◆ **Task details**
Return all of the data exactly, omitting any images.

• • • • • • •

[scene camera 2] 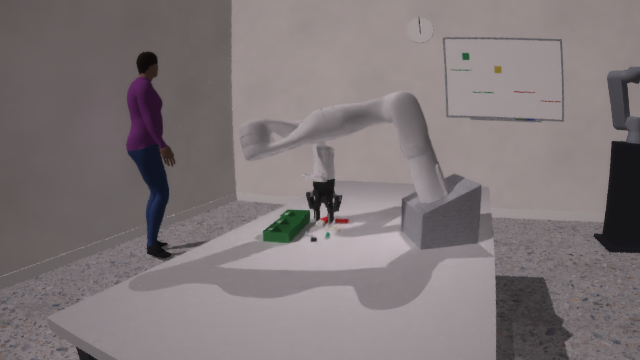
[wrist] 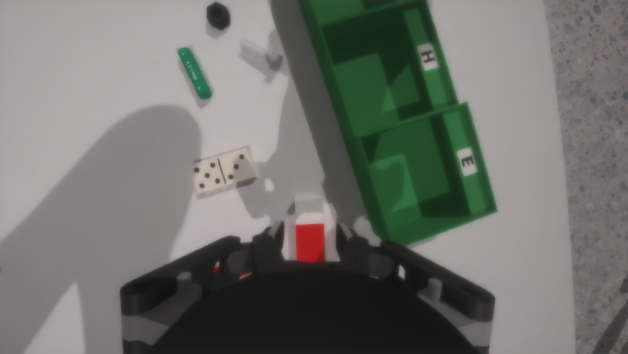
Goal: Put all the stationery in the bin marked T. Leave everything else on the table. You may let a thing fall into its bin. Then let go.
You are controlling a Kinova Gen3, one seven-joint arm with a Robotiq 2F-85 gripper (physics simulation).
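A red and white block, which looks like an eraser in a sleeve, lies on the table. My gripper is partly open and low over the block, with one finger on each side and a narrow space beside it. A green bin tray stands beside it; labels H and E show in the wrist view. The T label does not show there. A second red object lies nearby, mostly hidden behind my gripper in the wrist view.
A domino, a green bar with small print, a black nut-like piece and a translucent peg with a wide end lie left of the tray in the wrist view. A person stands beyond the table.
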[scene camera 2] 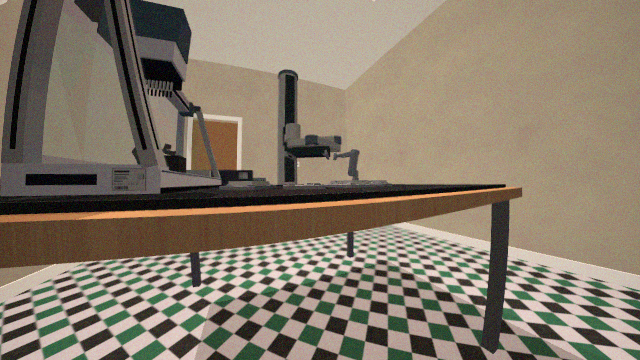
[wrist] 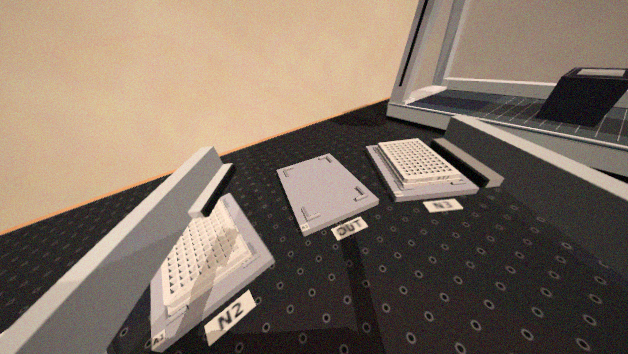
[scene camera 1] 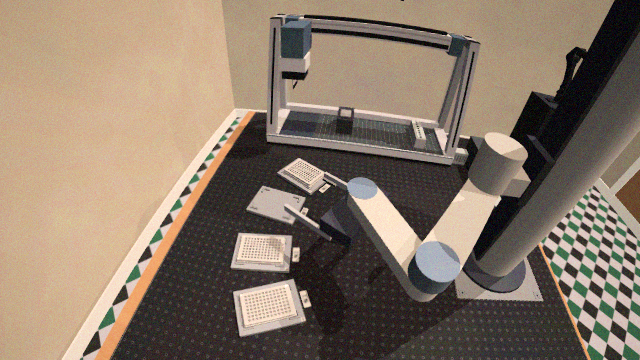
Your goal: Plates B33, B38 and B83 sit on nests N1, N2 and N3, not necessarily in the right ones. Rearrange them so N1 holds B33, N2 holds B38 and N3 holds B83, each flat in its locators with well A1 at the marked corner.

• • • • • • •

◆ **Reply to the exercise**
[scene camera 2] 
[wrist] 
Goal: Put all the stationery in the bin marked T. Leave everything else on the table. You may let a thing fall into its bin. Then let go.
You are controlling a Kinova Gen3, one seven-joint arm with a Robotiq 2F-85 gripper (physics simulation).
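A red and white block, which looks like an eraser in a sleeve, lies on the table. My gripper is partly open and low over the block, with one finger on each side and a narrow space beside it. A green bin tray stands beside it; labels H and E show in the wrist view. The T label does not show there. A second red object lies nearby, mostly hidden behind my gripper in the wrist view.
A domino, a green bar with small print, a black nut-like piece and a translucent peg with a wide end lie left of the tray in the wrist view. A person stands beyond the table.
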[scene camera 2] 
[wrist] 
[scene camera 1] 
Your goal: Plates B33, B38 and B83 sit on nests N1, N2 and N3, not necessarily in the right ones. Rearrange them so N1 holds B33, N2 holds B38 and N3 holds B83, each flat in its locators with well A1 at the marked corner.

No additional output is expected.